Snowflake does not have any orchestration tools like Airflow or Oozie. So you need to use or think of using some of the Snowflake Partner Ecosystem tools like Mattilion etc. Alternatively, you can build your own end to end flow using Spark or python or any other programming language which can connect snowflake using JDBC/ODBC/Python connectors.
To feed the data realtime to snowflake from s3, you can use AWS SNS service and invoke a SnowPipe to feed the data to Snowflake Stage environment and take it fwd via the ETL process for consumption.
Answer to each one of your question
I am looking to schedule a monthly job. Do I specify such in AWS or on the Snowflake side?
It is not possible in snowflake, you have to do it via AWS or some other tool.
For the initial pull, I want to query 12 months' worth of data from Snowflake. However, for any subsequent pull, I only need the last month since this should be a monthly pipeline.
Ans: You can pull any size of data and you can also have some scripting to support that via SF, but invocation need to be programmed.
All monthly data pulls should be stored in own S3 subfolder like this query_01012020,query_01022020,query_01032020 etc.
Ans: Feeding data to Snowflake is possible via AWS SNS (or REST API) + SnowPipe but visa-versa is not possible.
The data load from S3 back to a specified Snowflake table should be triggered after the ML model has successfully scored the data in Sagemaker.
Ans: This is possible via AWS SNS + SnowPipe.
I want to monitor the performance of the ML model in production overtime to catch if the model is decreasing its accuracy (some calibration-like graph perhaps).
Ans:Not possible via Snowflake.
I would approach the problem like this:
In a temporary table hold 12 months of data ( i am sure you know all the required queries, just since you asked for tutorials i am thinking it will be helpful may be for you as well as others )
-- Initial Pull Hold 12 months of Data ....
Drop table if exists <TABLE_NAME>;
Create Temporary Table <TABLE_NAME> as (
Select *
From Original Table
Where date_field between current_date -365 and Current_date
);
-- Export data to S3 ...
copy into 's3://path/to/export/directory'
from DB_NAME.SCHEMA_NAME.TABLE_NAME
file_format = (type = csv field_delimiter = '|' skip_header = 0)
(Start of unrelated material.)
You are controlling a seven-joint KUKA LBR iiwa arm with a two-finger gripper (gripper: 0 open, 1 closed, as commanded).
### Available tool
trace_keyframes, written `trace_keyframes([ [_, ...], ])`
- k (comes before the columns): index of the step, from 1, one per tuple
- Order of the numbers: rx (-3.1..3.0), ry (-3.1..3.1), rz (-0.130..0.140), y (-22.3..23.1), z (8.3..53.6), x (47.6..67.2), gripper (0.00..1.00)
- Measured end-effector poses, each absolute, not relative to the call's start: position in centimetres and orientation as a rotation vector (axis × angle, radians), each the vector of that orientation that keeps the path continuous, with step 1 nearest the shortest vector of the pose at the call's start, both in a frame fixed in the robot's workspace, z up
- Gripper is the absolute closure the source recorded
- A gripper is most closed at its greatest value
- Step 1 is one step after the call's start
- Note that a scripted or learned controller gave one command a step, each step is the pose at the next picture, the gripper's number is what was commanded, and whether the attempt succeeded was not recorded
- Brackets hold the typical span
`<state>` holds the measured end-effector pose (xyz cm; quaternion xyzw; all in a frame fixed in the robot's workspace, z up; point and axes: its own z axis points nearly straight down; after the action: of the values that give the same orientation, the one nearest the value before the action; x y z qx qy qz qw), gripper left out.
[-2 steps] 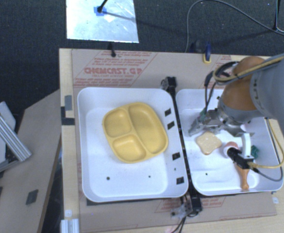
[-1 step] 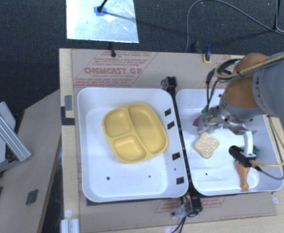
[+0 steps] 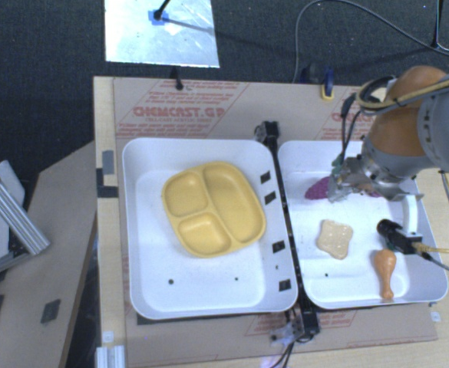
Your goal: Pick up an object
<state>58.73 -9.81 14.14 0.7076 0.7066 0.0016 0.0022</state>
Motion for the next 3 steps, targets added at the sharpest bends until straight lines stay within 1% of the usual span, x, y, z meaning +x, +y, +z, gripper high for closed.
trace_keyframes([
  [2, 2.212, 2.222, 0.007, -10.7, 25.6, 59.0, 1.00],
  [3, 2.210, 2.232, 0.004, -5.1, 25.9, 58.9, 1.00],
])
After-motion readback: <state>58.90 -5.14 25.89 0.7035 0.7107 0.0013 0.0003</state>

credentials=(aws_key_id='your_aws_key_id' aws_secret_key='your_aws_secret_key');
once your ML stuff is done, import data back to snowflake like this:
-- Import to S3 ...
copy into DB_NAME.SCHEMA_NAME.TABLE_NAME
from 's3://path/to/your/csv_file_name.csv'
credentials=(aws_key_id='your_aws_key_id' aws_secret_key='your_aws_secret_key')
file_format = (type = csv field_delimiter = '|' skip_header = 1);
I am not sure if snowflake has released ML stuff and how you will do ML at your end etc.
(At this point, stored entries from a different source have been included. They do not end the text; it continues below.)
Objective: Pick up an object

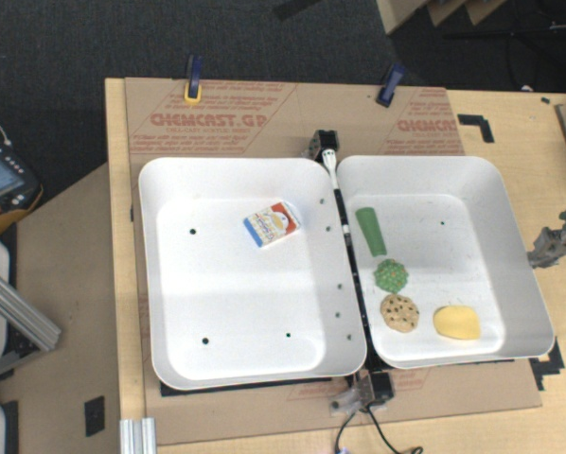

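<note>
Two shallow white bins sat side by side on a brown board marked with red lettering. The left bin [169, 348] held a single small carton [271, 224], white and blue with a red patch, lying tilted near the bin's far edge and closer to its right wall than its left.

The right bin [510, 253] carried four things, all gathered toward its left wall and near edge. A green stick-shaped piece [370, 231] lay lengthwise just beside the left wall, about midway along it. Nearer the front, a round, bumpy green object [391, 275] rested close below the stick. A brown speckled cookie [399, 312] lay just in front of that, near the bin's front left corner. A yellow, lemon-like lump [457, 323] sat beside the cookie along the near edge, apart from it.

At the right edge of the view, just outside the right bin's right rim, a small grey part of the gripper [551, 245] was visible. Too little of it appeared to tell its state, and nothing could be seen held in it. It stood well apart from every object in the bins.

Two blue clamps [193, 74] pinned the board's far edge.
</note>
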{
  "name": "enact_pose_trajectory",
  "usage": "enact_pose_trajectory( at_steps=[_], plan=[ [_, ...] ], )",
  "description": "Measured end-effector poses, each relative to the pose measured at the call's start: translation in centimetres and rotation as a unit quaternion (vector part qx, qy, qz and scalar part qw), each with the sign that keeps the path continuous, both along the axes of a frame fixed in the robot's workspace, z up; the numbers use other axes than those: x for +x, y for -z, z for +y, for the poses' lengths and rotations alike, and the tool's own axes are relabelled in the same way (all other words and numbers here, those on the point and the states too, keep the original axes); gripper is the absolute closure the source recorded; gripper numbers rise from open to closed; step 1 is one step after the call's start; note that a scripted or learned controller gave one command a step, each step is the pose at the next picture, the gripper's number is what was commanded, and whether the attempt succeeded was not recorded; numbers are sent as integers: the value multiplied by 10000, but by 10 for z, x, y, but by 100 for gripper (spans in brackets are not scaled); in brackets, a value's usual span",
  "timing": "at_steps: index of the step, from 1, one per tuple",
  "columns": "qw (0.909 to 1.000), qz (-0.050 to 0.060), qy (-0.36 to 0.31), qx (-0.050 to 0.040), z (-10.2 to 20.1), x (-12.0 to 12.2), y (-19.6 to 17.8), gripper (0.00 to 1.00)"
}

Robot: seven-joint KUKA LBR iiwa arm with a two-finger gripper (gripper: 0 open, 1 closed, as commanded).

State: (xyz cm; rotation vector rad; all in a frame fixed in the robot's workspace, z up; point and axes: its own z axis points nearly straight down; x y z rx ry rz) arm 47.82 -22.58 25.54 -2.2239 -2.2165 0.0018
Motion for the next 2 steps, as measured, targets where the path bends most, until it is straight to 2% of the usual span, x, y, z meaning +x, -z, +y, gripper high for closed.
enact_pose_trajectory(
  at_steps=[1,2],
  plan=[
    [10000,7,-12,9,2,1,88,100],
    [10000,-58,-28,-28,1,11,-39,100]
  ],
)
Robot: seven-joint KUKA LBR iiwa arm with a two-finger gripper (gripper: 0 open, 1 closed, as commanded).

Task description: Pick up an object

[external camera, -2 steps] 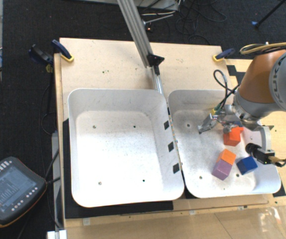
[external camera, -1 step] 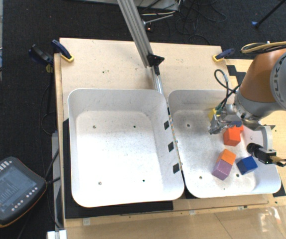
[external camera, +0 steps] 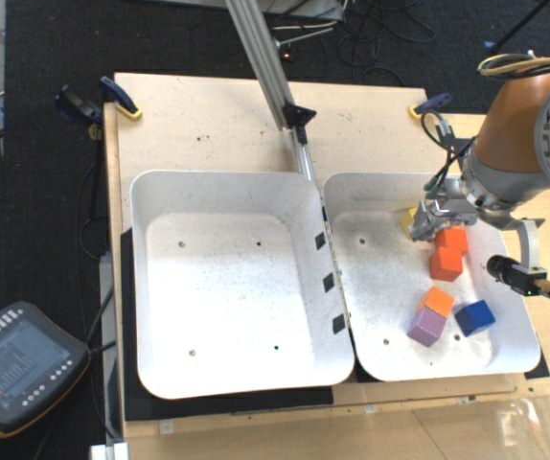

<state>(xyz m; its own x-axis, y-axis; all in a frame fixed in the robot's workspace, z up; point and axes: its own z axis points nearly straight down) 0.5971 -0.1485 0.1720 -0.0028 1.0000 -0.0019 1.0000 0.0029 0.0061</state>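
The gripper [external camera: 428,220] hangs over the right bin's [external camera: 371,353] far edge, touching a yellow piece [external camera: 408,220]; its grip state I cannot tell. The orange-red block [external camera: 448,253] lies just nearward, upright, toward the bin's right edge.

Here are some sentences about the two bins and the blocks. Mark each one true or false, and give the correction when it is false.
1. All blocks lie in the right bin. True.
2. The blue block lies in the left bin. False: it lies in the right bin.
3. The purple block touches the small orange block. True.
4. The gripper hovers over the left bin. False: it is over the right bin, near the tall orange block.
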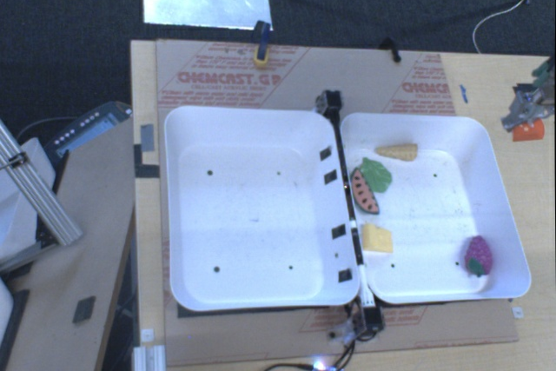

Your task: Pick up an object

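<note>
Two shallow white bins sit side by side on the worktop (287, 69), and everything worth picking is in the right bin (495, 178); the left bin (252, 204) has only bare floor to show. I'll take the black divider strip (343, 187) between the bins as my landmark.

Just right of that strip, about halfway along it, lies a watermelon slice (364, 190), with a green leafy piece (379, 173) touching its upper end and lapping onto it. Further up the strip and a little out from it is a pale yellow wedge, maybe corn (396, 152), close to the bin's back wall. Down the strip, nearly against it, sits a yellow cheese block (376, 238). Far from the strip, tucked into the near right corner, is a purple grape bunch (478, 255).

The claw (530, 104) hangs well away from the strip, out past the right bin's far corner and above the bare worktop, with an orange part below it. It looks parked there to keep the bin in plain sight of the camera. Whether it is apart or together I cannot tell; it is too small and blurred.

Nothing is lifted yet, so I judge the pick not begun. The cheese block, lying flat and apart from the others, seems the easiest target; the slice and leaf overlap and might come up together.
</note>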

for the scheduling I would suggest either:
Place your code in a shell script or a python script and schedule it to run once a month.
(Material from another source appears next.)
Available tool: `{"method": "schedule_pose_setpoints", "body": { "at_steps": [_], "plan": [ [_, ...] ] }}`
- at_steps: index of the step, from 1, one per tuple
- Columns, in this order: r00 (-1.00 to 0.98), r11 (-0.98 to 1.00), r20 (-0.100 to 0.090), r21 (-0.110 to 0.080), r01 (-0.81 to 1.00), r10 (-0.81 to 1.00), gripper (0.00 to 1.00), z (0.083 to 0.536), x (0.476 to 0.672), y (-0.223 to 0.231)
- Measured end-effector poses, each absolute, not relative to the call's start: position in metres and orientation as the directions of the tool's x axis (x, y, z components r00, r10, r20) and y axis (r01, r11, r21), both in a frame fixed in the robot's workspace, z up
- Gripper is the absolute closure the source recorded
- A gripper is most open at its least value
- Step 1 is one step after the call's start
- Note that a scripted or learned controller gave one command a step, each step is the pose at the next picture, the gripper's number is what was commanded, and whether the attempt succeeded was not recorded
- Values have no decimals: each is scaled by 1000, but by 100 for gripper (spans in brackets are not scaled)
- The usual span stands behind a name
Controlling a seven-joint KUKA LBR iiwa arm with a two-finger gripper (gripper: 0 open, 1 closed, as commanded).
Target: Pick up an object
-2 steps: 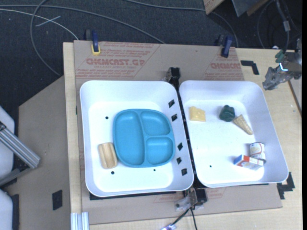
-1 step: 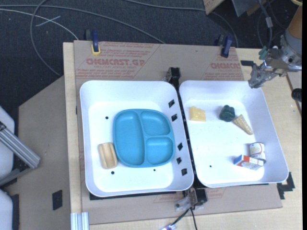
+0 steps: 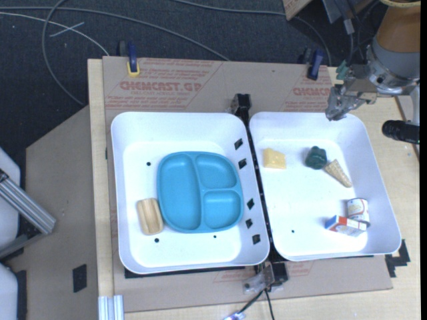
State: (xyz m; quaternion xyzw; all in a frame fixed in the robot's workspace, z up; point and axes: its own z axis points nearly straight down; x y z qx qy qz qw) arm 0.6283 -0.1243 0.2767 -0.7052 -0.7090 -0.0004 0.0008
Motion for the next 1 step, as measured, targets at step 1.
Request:
{"method": "schedule_pose_setpoints", "body": {
  "at_steps": [1],
  "plan": [
    [-3, 3, 1, -2, 1000, 1000, 100, 260, 627, -74]
  ]
}}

Use Snowflake tasks as follows:
CREATE TASK monthly_task_1
WAREHOUSE =
SCHEDULE = 'USING CRON 0 0 1 * * America/Chicago'
AS
insert your create temporary table query here;
CREATE TASK monthly_task_2
WAREHOUSE =
AFTER monthly_task_1
AS
insert your S3 export query here;
You can read more about snowflake tasks here: https://docs.snowflake.com/en/sql-reference/sql/create-task.html
For importing results back to Snowflake from S3 after ML stuff is done, you can add few lines in your ML code ( presumably in Python ) to execute the copy into code for --Import to S3 which is written above.